▶ **Task requirements**
Among the entries below, retype exactly the lines starting with the one with "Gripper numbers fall" and going on through the one with "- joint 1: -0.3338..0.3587", but not the pictures.

[Records from a dataset]
--
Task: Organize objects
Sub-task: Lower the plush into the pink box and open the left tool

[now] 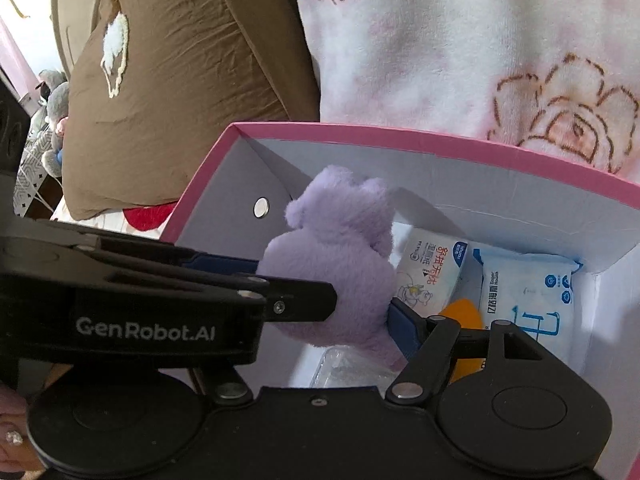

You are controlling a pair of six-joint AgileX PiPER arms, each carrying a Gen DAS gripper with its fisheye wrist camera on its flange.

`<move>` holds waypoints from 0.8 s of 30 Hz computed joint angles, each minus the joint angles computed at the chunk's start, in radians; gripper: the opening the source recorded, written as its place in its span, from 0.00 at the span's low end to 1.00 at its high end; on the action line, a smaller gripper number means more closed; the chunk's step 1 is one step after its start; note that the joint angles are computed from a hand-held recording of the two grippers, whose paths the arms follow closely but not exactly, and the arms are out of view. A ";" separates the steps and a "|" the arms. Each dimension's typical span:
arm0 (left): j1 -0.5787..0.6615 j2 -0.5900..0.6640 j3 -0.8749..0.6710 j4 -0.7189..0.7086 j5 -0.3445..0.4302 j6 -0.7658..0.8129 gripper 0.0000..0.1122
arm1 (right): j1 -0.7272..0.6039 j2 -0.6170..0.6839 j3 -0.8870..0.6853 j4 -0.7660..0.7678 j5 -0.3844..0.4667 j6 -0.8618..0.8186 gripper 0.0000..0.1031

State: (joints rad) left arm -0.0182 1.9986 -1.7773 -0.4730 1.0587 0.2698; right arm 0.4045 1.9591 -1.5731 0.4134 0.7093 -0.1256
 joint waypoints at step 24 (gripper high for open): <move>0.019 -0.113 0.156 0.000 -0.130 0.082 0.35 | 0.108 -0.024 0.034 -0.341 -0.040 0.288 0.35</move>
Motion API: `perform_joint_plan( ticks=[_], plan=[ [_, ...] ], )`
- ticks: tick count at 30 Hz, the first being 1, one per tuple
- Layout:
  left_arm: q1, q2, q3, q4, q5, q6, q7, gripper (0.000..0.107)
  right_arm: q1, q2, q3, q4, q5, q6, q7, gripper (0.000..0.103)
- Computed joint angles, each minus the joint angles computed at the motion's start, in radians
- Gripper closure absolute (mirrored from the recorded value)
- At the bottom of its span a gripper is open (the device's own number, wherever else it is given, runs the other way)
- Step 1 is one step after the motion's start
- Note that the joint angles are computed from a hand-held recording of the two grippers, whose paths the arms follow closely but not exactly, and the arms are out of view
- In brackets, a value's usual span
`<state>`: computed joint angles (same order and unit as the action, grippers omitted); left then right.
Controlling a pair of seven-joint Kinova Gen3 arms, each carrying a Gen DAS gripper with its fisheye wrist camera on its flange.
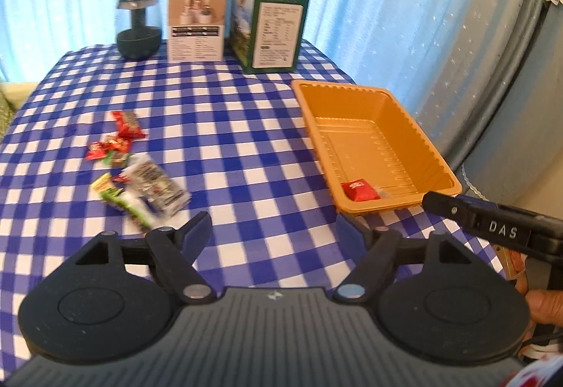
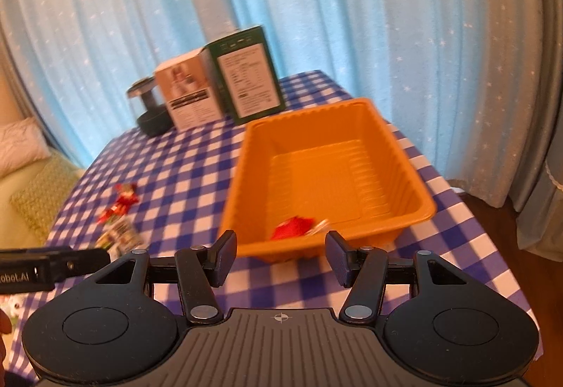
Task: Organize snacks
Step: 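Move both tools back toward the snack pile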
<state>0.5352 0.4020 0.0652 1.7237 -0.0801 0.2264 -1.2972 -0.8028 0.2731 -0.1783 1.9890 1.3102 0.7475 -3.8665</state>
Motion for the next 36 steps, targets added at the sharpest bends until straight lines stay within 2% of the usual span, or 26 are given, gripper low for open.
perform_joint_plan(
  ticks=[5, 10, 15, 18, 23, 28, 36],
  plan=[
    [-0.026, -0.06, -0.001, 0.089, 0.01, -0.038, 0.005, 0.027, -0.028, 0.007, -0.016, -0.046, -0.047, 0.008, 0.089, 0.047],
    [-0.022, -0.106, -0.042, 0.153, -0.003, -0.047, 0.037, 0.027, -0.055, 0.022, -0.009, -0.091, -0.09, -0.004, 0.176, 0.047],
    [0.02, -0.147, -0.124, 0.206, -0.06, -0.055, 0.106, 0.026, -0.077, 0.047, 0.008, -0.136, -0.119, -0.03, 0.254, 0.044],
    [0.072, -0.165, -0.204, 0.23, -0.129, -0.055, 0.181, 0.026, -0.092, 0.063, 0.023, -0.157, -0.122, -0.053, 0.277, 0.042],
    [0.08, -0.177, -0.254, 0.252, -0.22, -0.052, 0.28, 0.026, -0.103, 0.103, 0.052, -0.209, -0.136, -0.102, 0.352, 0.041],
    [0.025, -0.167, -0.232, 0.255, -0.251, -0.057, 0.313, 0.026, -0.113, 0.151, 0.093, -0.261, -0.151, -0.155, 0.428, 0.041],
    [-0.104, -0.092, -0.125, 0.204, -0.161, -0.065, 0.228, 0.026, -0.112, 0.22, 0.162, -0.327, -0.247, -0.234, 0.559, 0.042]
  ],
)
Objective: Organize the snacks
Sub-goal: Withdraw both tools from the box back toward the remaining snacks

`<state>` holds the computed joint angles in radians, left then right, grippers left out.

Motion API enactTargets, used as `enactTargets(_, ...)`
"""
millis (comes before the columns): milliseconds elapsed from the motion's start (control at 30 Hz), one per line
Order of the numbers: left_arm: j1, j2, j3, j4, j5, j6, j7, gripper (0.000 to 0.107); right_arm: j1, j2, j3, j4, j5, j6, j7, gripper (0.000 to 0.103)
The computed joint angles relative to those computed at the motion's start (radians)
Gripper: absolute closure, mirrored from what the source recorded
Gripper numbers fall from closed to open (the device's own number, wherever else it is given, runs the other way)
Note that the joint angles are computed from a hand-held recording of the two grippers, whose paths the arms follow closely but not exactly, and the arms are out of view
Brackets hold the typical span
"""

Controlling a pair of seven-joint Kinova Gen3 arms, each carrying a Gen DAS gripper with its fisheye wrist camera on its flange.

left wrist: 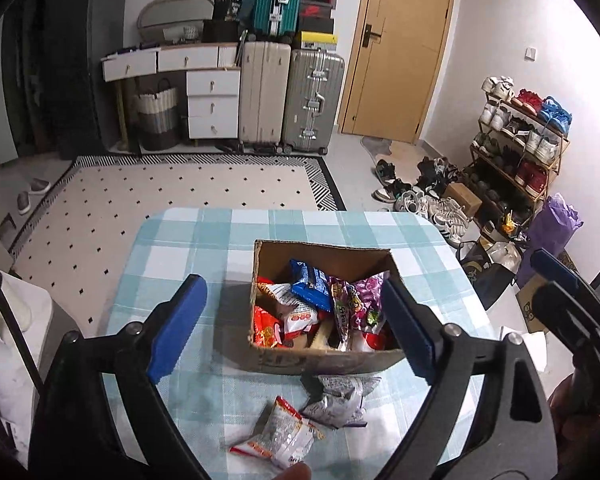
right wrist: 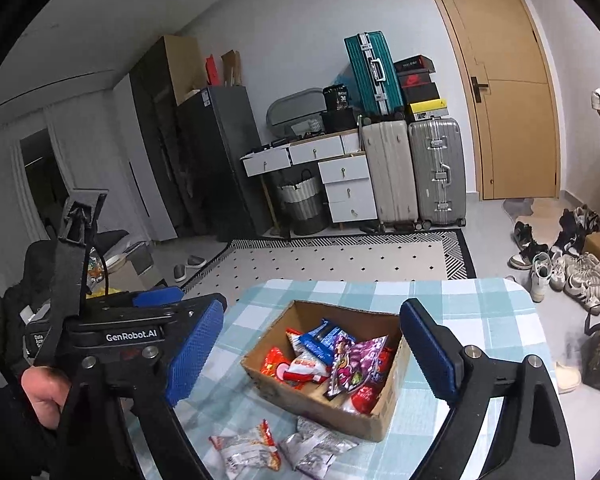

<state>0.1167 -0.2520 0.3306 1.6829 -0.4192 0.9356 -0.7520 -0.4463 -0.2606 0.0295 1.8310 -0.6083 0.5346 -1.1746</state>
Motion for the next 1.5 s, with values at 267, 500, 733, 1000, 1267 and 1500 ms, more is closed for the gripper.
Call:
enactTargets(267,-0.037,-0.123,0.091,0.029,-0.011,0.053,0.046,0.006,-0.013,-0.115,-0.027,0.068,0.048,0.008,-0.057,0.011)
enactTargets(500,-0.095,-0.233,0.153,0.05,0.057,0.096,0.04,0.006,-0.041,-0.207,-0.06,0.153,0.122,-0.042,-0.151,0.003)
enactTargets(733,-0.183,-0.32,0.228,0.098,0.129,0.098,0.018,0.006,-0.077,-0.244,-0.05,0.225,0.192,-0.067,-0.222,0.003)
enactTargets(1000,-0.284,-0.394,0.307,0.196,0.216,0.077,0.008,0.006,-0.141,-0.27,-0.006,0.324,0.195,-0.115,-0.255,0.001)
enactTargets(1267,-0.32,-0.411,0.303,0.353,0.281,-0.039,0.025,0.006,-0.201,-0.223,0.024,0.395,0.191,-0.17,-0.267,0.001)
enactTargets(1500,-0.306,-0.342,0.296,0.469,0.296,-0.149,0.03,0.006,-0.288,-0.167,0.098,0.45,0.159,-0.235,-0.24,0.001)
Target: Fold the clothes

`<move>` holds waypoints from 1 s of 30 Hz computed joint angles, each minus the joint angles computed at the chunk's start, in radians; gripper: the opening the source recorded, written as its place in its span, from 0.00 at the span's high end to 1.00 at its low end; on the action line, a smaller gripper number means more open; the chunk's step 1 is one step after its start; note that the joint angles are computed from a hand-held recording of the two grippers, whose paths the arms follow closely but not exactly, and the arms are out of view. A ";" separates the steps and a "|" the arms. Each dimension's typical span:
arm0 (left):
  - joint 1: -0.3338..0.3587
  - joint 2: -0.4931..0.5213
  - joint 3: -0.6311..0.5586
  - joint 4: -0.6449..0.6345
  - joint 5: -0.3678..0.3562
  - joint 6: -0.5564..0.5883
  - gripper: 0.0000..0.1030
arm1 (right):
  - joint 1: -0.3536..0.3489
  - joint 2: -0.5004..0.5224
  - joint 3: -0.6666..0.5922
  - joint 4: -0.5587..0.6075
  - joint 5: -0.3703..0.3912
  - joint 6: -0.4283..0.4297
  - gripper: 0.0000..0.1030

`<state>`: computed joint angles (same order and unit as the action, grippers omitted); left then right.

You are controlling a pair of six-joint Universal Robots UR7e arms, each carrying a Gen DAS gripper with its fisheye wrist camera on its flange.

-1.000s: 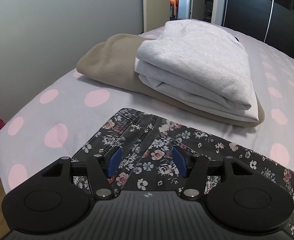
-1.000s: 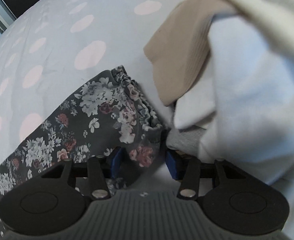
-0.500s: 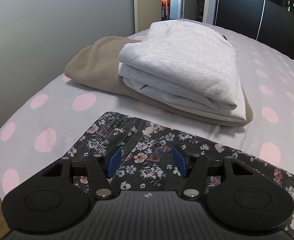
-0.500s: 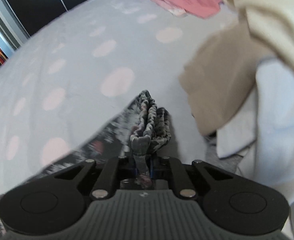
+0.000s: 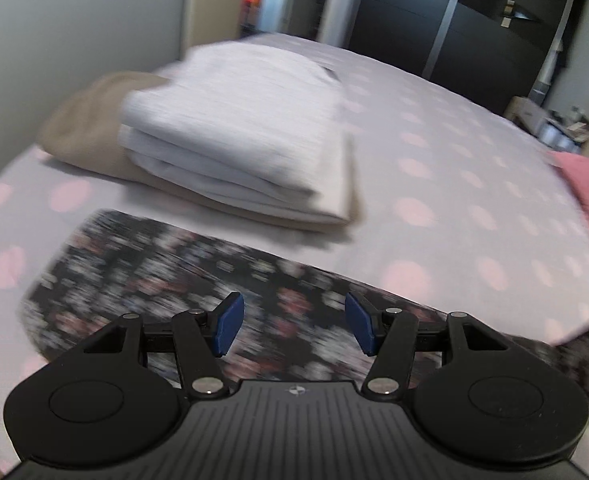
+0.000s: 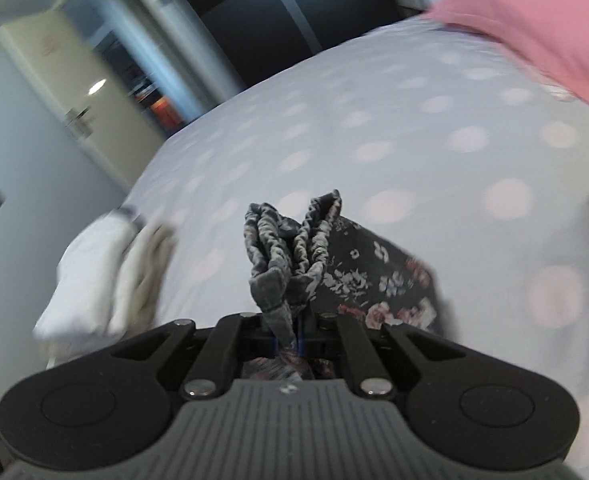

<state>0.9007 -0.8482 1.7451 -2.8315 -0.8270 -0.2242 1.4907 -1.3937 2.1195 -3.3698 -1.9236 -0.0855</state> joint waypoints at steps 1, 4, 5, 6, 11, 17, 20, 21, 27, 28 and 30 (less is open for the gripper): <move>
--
▶ **Task result**
Gripper numbers fall from closed to open (the device's own number, wherever else it is given, runs the other way)
Note that the joint angles are computed from a hand-held recording of the two grippers, whose paths the arms follow closely but not exactly, and the arms are out of view
Brackets hold the typical span
"""

Controlling a pair of seven-joint Kinova Gen3 arms, each carrying a Gen DAS gripper with its fisheye wrist camera on its flange.

left wrist: 
right wrist: 

<state>0.1167 -0.2520 0.3306 1.6829 -0.4192 0.9356 -0.7520 -0.4463 -0.2606 0.0295 1.8310 -0.6083 0.5346 -1.1746</state>
Motion for the next 1.5 s, with values at 267, 500, 733, 1000, 1267 and 1500 ms, more is closed for the gripper.
Call:
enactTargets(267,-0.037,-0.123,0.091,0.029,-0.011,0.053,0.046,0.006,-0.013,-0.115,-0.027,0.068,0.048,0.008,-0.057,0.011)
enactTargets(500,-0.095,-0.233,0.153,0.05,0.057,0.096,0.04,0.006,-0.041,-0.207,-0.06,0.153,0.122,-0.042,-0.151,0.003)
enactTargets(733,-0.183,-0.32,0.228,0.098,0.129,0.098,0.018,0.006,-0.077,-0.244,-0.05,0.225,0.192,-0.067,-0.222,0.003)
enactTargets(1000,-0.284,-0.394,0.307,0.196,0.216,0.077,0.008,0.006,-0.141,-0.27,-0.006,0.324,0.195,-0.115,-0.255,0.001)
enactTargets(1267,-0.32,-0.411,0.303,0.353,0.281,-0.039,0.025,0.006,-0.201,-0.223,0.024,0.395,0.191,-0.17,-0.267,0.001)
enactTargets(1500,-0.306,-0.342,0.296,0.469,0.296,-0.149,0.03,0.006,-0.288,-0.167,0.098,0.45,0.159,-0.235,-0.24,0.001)
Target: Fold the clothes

`<move>` holds waypoints from 1 s of 30 Hz computed joint angles, each minus the joint angles computed at the chunk's start, in radians; gripper: the opening the source recorded, written as its place in its span, from 0.00 at the span's high end to 1.00 at its low end; on the action line, a smaller gripper number means more open; the chunk's step 1 is one step after its start; note that the joint angles are computed from a hand-held recording of the two grippers, whose paths the arms follow closely but not exactly, and the arms are out of view. A ";" separates the steps and a "|" the arms. Each dimension's typical span:
arm0 (left):
  - joint 1: -0.3338..0.3587

There is no additional output for this exercise.